## Work item
What lines of the data hold the string "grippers"? Pull each one out.

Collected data
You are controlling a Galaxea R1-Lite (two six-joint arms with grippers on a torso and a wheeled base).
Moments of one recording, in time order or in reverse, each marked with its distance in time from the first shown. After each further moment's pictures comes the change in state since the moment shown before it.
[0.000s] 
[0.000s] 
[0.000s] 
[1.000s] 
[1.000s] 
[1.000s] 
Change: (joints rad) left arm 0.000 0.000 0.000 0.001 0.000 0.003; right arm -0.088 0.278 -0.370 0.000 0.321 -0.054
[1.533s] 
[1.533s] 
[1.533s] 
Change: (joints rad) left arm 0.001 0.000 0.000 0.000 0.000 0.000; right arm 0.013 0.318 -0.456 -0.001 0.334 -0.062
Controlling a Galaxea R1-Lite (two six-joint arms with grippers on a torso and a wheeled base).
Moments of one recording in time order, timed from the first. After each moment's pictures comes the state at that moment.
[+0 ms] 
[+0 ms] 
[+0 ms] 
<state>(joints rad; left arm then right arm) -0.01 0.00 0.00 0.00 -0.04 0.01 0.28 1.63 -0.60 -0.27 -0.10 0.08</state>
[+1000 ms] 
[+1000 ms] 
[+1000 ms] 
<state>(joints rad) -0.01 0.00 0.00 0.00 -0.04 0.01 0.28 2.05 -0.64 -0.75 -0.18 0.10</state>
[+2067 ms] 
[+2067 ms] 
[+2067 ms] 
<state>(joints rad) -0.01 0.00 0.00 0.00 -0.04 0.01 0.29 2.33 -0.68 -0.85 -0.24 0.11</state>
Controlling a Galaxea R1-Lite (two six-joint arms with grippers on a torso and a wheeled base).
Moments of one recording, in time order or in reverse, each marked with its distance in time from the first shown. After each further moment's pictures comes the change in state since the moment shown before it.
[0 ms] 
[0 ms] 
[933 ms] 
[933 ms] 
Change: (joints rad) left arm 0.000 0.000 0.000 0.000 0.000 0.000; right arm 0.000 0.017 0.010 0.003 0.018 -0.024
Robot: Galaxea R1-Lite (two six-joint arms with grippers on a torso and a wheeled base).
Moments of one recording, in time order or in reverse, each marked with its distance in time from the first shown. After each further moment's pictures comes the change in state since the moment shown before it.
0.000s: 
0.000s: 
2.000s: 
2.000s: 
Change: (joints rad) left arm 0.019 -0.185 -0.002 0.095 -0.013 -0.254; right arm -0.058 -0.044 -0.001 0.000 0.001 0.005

## Task response
You are controlling a Galaxea R1-Lite (two six-joint arms with grippers on a torso and a wheeled base).
Controlling a Galaxea R1-Lite (two six-joint arms with grippers on a torso and a wheeled base).
Controlling a Galaxea R1-Lite (two six-joint arms with grippers on a torso and a wheeled base).
Robot: Galaxea R1-Lite (two six-joint arms with grippers on a torso and a wheeled base).

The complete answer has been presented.